Starting with the line that has "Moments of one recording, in" and finishing with the line that has "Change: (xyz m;", set down each line below exactly. Pictures are not copied.

■ **Items from a dataset**
=== Begin Enclosure ===

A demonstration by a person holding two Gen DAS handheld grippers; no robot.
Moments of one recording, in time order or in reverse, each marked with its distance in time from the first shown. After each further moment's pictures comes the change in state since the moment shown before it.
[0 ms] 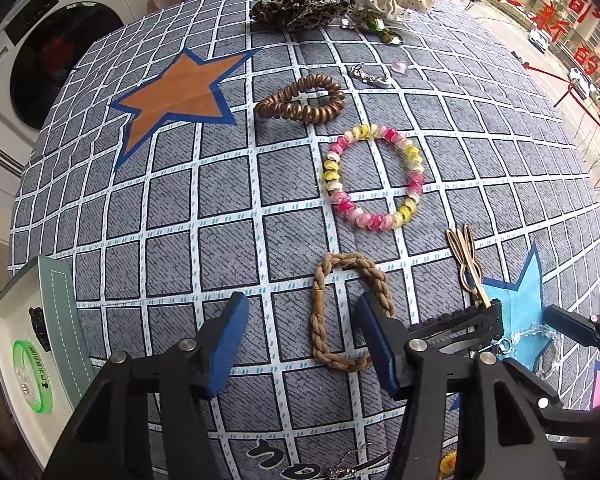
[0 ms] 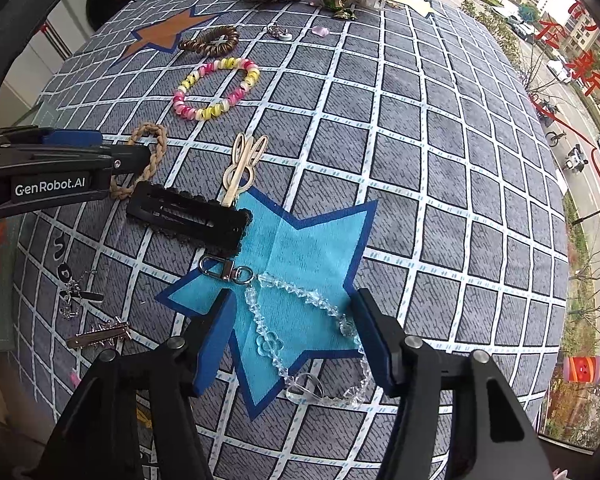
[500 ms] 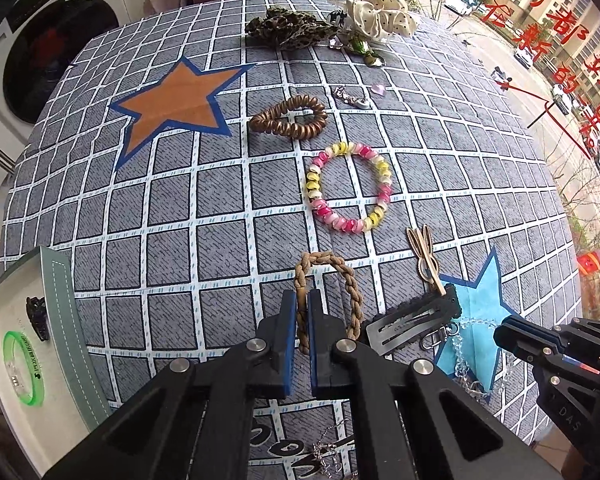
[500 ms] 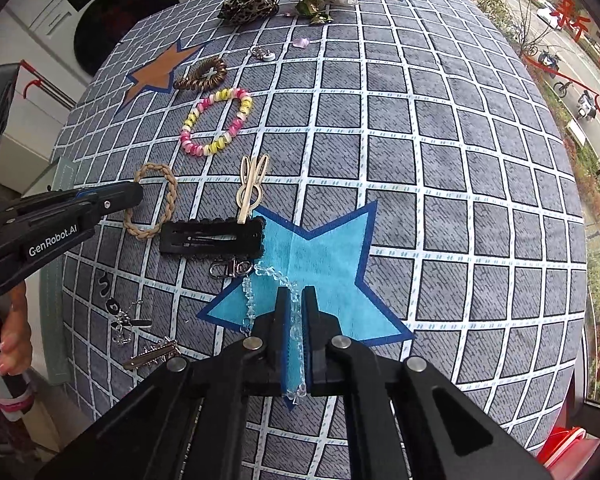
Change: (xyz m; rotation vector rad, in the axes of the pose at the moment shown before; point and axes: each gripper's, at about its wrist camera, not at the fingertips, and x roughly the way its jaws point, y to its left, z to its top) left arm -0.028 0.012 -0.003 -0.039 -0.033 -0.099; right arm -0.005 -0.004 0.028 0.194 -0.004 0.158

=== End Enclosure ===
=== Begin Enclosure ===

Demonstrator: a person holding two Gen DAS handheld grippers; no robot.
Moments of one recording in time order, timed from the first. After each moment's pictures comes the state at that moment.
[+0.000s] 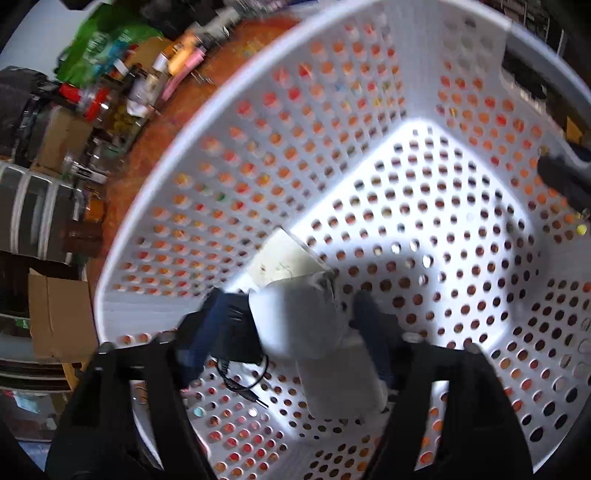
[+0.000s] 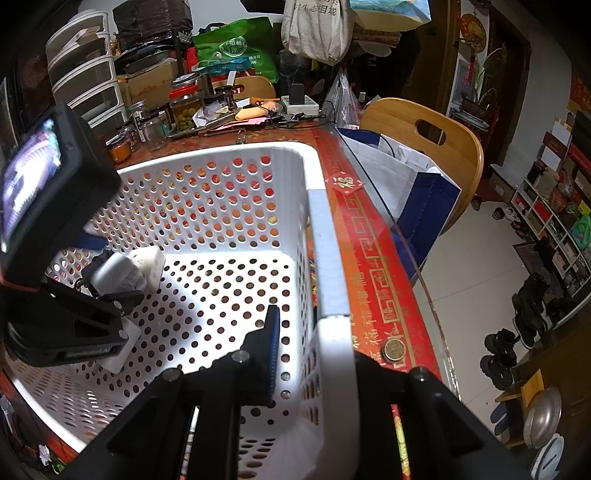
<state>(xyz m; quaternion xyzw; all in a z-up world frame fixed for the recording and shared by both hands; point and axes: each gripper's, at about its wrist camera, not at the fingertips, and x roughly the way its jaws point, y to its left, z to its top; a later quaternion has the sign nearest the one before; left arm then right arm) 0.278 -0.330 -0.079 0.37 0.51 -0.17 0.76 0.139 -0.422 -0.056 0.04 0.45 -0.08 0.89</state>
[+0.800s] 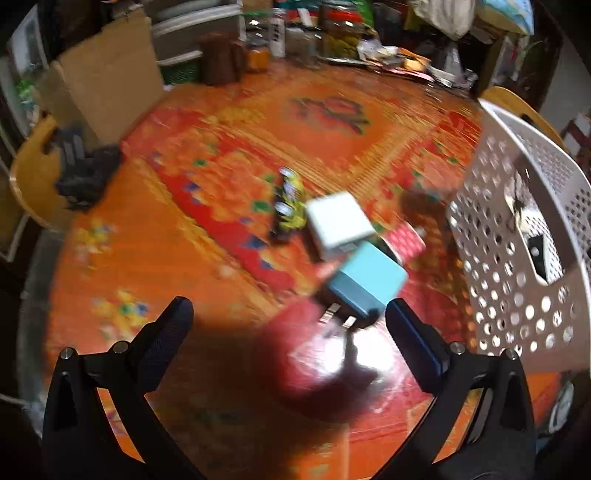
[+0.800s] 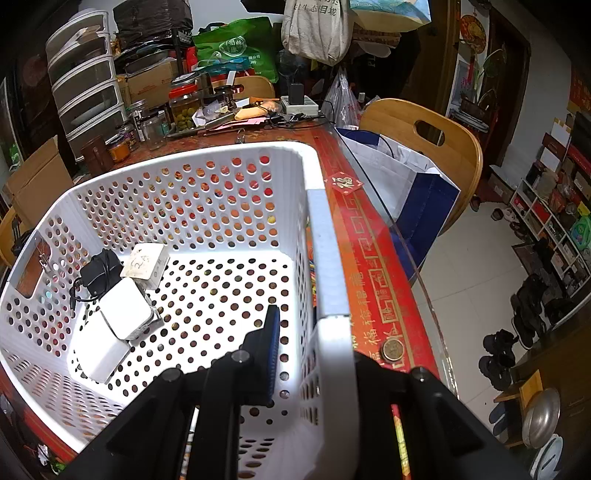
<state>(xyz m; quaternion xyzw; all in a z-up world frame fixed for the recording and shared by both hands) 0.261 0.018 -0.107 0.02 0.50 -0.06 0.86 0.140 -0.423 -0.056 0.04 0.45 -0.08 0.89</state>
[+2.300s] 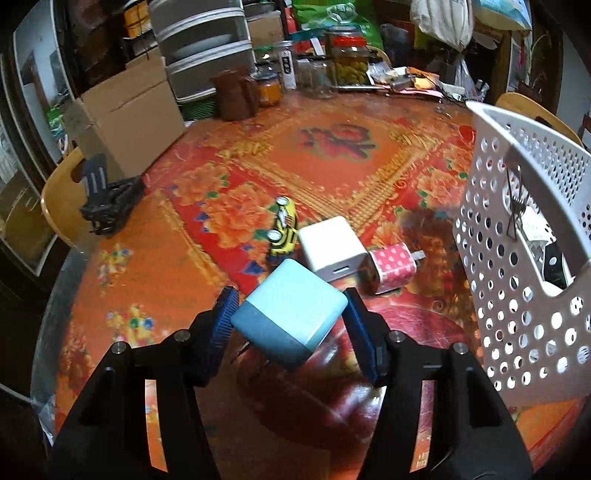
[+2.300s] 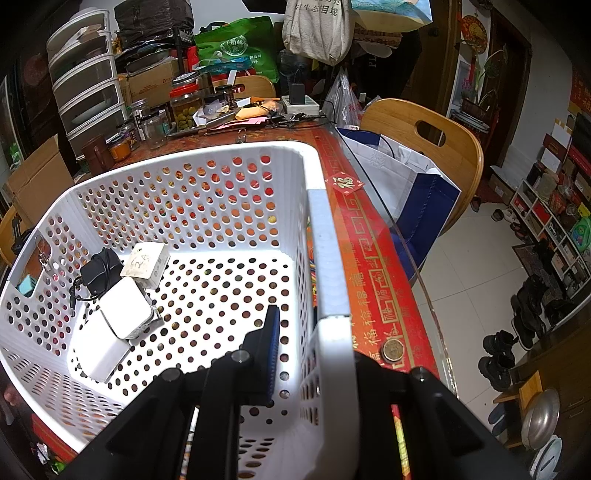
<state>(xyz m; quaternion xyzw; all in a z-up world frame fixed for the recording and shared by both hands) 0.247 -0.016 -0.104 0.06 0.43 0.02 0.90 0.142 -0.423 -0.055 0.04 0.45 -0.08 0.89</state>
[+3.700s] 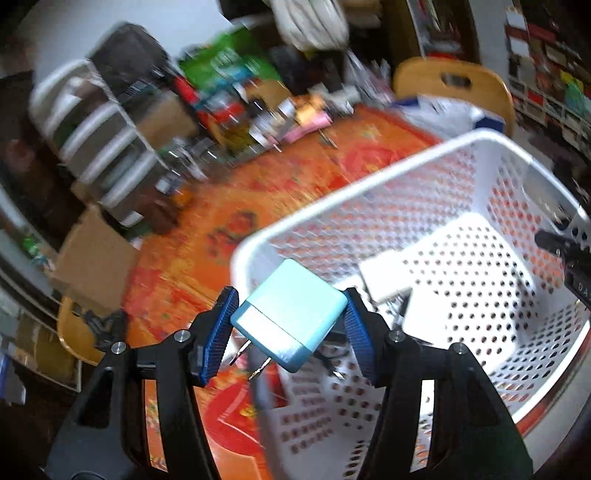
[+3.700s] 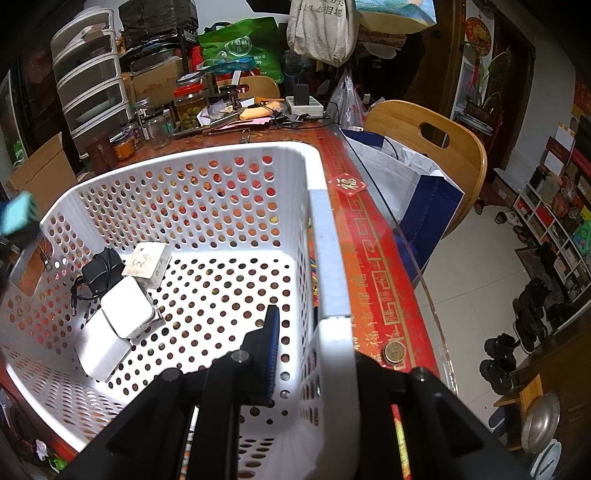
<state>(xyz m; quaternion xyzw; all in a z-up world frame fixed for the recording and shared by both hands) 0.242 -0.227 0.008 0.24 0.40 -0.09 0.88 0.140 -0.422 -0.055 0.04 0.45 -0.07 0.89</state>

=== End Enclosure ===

■ **WRITTEN ANSWER**
Moments of one recording, in time order or in reverse, each marked with its distance in time from the first shown. After each further moment's pictures comes the change in state since the moment shown before it.
[0 ms] 
[0 ms] 
[500 ms] 
[500 ms] 
Change: (xyz m; rotation vector rad, in the axes of the pose at the moment shown before; point and axes: each gripper's, at about its wrist camera, not at the fingertips, and x roughly the way its jaws point, y to its left, z to its top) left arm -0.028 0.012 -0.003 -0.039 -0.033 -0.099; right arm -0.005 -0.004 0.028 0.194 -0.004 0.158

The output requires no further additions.